A fun twist on a classic English dessert. Serves 6-8.

TAGS:

Eton mess ice cream

Ingredients

Ice cream base

  • 1 vanilla pod
  • 600ml double cream
  • 300ml whole milk
  • 5 medium free-range egg yolks
  • 100g caster sugar

Strawberry swirl

  • 200g strawberries
  • 50ml elderflower cordial
  • 1 tbsp lemon juice
  • 40g caster sugar
  • 25ml gin or vodka
  • 5 meringue nests

Strawberry swirl

  1. Hull the strawberries and roughly chop.
  2. Place in a small bowl and mix in the cordial, lemon juice, caster sugar and gin.
  3. Stir and leave somewhere cool for 1 hour.
  4. Blitz in a food processor until smooth.

Ice cream base

  1. Split the vanilla pod in half, scrape out the seeds and place both in a mediumsized heavy-based pan along with the cream and milk.

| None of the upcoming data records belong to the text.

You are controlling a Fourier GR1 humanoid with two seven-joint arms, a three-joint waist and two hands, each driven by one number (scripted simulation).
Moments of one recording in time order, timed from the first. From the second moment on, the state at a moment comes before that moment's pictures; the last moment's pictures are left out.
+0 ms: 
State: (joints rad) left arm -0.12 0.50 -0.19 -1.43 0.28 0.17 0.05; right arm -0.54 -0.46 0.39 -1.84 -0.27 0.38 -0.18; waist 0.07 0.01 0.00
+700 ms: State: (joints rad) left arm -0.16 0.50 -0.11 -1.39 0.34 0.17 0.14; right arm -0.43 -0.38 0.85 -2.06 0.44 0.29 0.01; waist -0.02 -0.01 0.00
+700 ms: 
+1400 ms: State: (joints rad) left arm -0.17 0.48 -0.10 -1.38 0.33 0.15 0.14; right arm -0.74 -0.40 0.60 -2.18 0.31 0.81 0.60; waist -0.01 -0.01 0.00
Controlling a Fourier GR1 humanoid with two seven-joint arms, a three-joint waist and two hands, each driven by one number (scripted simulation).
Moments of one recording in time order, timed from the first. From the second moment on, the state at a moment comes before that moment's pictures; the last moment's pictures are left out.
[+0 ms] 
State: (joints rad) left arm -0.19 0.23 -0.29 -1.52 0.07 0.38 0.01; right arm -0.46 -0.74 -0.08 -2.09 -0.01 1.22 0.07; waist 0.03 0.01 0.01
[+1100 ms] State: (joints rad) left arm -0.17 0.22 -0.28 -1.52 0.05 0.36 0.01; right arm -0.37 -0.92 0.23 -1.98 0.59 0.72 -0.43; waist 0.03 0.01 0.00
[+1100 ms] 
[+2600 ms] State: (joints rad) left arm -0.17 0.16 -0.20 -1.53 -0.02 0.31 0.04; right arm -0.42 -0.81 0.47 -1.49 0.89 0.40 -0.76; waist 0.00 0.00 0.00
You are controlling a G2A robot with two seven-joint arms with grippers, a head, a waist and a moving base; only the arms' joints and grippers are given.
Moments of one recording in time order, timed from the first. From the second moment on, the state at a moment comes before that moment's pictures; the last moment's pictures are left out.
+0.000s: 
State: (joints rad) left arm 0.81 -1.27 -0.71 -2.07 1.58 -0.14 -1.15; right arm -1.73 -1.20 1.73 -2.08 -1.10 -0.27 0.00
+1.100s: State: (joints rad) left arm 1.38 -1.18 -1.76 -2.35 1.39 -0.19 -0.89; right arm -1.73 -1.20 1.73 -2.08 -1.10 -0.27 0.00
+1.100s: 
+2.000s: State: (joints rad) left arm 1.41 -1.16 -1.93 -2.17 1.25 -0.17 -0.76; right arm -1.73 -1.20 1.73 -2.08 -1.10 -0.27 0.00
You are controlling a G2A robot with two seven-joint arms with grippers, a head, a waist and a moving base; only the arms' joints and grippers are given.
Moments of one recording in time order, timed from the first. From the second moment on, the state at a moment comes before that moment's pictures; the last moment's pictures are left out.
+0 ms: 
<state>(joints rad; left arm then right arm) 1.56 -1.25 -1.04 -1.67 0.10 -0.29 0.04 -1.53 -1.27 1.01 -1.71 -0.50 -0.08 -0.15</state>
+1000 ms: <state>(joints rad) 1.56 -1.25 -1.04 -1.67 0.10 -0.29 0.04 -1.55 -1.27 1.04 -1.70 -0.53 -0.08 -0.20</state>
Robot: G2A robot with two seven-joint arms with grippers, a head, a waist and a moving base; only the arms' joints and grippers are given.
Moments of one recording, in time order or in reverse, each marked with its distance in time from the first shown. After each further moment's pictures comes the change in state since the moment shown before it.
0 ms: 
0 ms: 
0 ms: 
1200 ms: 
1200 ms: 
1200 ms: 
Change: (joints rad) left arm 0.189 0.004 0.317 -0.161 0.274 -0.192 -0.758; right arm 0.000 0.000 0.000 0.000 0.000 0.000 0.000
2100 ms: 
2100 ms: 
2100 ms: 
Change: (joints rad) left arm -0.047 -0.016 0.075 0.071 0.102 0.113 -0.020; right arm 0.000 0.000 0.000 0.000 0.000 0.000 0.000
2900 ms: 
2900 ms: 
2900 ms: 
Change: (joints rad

Bring to a simmer.
  2. Whisk together the yolks and caster sugar until pale and thickened.
  3. Once the cream has come to the boil, take off the heat and immediately whisk 1/3 into the yolks then pour everything back into the pan (still off the heat) and whisk well.
  4. Sieve into a clean bowl and leave to cool.
  5. Freeze for 4-6 hours then slice into large cubes and blitz in a food processor.
  6. Crumble in the meringues and add the strawberry purée, stirring once to keep the swirl. Return to the freezer for another 4 hours or until solid.